Survival Analysis To understand the prognosis of cancer patients, we can plot Kaplan-Meier survival curves to visualize the differences in survival rates based on gene expression levels.
library(survival)
# Binning AURKA expression into high and low groups
aurka_group <- ifelse(aurka > median(aurka), "High", "Low")
# Create a survival object
surv_obj <- Surv(time = metabric_disc_clin_df$T, event = metabric_disc_clin_df$censored)
# Kaplan-Meier survival curves
km_fit <- survfit(surv_obj ~ aurka_group, data = metabric_disc_clin_df)
plot(km_fit, col = c("red", "green"), xlab = "Time (days)", ylab = "Survival Probability", main = "Kaplan-Meier Curves by AURKA Expression")
Exploring Additional Clinical Variables We can extend our analysis by exploring additional clinical variables, such as the number of positive lymph nodes, which is a known prognostic indicator in breast cancer.
# Scatter plot of lymph nodes vs. time to death
plot(metabric_disc_clin_df$T ~ metabric_disc_clin_df$lymph_nodes_positive, xlab = "Positive Lymph Nodes", ylab = "Time to Death")
abline(lm(metabric_disc_clin_df$T ~ metabric_disc_clin_df$lymph_nodes_positive), col = "purple")
Multivariate Analysis To understand the combined effects of multiple variables, we can build a multivariate model.

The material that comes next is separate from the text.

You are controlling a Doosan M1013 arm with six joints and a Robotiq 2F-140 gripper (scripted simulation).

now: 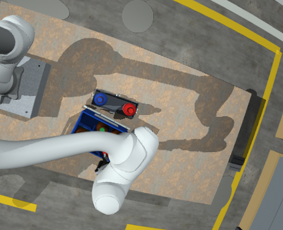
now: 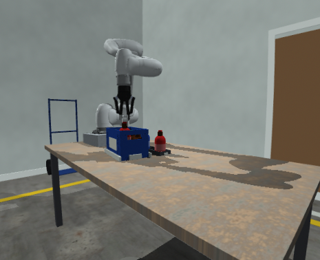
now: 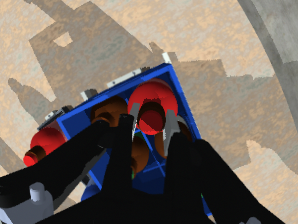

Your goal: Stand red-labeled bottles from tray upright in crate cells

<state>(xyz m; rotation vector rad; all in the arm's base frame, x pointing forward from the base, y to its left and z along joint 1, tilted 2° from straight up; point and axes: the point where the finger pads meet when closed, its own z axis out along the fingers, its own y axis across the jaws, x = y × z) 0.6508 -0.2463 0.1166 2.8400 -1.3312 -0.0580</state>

This model includes gene expression and clinical data to predict survival outcomes.
# Multivariate linear model including AURKA and lymph nodes
multivar_model <- lm(metabric_disc_clin_df$T ~ aurka + metabric_disc_clin_df$lymph_nodes_positive)
summary(multivar_model)
##
## Call:
## lm(formula = metabric_disc_clin_df$T ~ aurka + metabric_disc_clin_df$lymph_nodes_positive)
##
## Residuals:
## Min 1Q Median 3Q Max
## -3256.3 -1358.2 -123.3 1367.5 5353.5
##
## Coefficients:
## Estimate Std. Error t value Pr(>|t|)
## (Intercept) 4126.65 489.51 8.430 < 2e-16
## aurka -134.78 63.51 -2.122 0.0341
## metabric_disc_clin_df$lymph_nodes_positive -120.12 14.79 -8.122 1.36e-15
##
## (Intercept) ***
## aurka *
## metabric_disc_clin_df$lymph_nodes_positive ***
## ---
## Signif. codes: 0 '***' 0.001 '**' 0.01 '*' 0.05 '.' 0.1 ' ' 1
##
## Residual standard error: 1678 on 992 degrees of freedom
## (2 observations deleted due to missingness)
## Multiple R-squared: 0.07059, Adjusted R-squared: 0.06872
## F-statistic: 37.67 on 2 and 992 DF, p-value: < 2.2e-16
The regression analysis shows that both AURKA expression and the number of positive lymph nodes are significant predictors of survival time. Specifically, an increase in the number of positive lymph nodes is strongly associated with a decrease in survival time, indicating worse prognosis.